## Try it
Within the material below, locate the line with "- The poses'" and the line with "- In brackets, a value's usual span", then return those two lines and all lines between them, exactly as written.
◇ ◇ ◇ ◇ ◇ ◇ ◇
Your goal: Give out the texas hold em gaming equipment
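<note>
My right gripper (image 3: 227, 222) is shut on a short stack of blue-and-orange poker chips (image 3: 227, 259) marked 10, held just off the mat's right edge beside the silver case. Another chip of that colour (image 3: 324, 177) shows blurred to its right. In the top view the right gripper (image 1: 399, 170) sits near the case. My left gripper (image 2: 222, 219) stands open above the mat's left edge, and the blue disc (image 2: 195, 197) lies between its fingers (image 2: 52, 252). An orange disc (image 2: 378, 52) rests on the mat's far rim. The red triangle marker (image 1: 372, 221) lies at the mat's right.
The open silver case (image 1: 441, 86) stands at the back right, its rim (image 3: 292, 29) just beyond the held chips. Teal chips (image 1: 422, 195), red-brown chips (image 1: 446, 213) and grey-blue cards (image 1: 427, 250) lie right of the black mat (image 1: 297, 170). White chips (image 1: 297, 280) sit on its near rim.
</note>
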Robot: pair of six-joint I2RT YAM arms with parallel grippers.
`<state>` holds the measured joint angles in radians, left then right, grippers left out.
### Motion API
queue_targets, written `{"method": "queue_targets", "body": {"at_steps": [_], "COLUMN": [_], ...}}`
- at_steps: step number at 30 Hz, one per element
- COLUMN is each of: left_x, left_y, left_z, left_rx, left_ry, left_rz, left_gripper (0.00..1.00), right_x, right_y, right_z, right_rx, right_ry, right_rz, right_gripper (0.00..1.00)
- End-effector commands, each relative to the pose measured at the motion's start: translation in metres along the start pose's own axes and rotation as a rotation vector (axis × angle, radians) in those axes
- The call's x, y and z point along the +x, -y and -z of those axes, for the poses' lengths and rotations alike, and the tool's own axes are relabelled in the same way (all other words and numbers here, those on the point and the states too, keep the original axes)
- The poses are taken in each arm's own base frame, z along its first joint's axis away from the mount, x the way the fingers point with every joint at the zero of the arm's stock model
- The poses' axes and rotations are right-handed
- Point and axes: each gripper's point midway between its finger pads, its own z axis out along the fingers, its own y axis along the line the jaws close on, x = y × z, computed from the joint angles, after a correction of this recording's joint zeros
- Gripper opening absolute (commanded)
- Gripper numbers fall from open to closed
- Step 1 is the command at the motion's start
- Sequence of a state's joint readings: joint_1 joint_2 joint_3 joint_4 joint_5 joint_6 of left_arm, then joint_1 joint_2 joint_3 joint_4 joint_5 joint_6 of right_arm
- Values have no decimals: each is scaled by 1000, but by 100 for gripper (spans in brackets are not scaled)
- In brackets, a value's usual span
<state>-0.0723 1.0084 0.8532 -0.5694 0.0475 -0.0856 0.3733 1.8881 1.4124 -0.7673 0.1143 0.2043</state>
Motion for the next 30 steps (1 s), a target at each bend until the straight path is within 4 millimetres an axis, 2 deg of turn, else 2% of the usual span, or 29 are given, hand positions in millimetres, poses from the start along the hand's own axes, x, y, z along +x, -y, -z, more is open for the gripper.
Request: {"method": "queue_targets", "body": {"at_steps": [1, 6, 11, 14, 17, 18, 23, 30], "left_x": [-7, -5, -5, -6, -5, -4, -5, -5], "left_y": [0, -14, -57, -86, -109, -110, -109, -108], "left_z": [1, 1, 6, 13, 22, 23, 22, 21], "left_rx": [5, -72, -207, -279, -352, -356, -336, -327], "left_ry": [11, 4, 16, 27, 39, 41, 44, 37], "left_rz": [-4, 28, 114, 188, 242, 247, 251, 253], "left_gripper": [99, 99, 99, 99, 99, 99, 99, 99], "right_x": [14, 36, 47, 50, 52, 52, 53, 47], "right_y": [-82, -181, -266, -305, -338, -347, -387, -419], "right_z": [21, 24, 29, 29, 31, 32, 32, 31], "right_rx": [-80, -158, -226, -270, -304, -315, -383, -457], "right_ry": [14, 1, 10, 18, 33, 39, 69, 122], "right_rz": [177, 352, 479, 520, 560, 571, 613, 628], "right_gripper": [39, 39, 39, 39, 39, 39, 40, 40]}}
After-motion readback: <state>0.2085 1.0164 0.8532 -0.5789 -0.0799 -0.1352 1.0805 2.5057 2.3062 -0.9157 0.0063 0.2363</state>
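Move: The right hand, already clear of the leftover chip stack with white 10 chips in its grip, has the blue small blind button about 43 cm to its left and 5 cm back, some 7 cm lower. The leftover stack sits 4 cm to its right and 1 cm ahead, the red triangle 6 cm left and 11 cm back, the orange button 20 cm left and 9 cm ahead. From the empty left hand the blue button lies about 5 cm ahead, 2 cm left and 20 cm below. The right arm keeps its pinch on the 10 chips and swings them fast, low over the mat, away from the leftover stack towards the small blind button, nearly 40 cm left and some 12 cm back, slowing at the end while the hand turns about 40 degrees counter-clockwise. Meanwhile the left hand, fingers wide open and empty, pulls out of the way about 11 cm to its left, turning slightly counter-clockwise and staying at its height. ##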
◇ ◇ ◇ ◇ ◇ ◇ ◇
## Exercise response
- The poses' axes and rotations are right-handed
- Point and axes: each gripper's point midway between its finger pads, its own z axis out along the fingers, its own y axis along the line the jaws close on, x = y × z, computed from the joint angles, after a correction of this recording's joint zeros
- Gripper opening absolute (commanded)
- Gripper numbers fall from open to closed
- Step 1 is the command at the motion's start
- Sequence of a state's joint readings: joint_1 joint_2 joint_3 joint_4 joint_5 joint_6 of left_arm, then joint_1 joint_2 joint_3 joint_4 joint_5 joint_6 of right_arm
- Values have no decimals: each is scaled by 1000, but by 100 for gripper (spans in brackets are not scaled)
- In brackets, a value's usual span

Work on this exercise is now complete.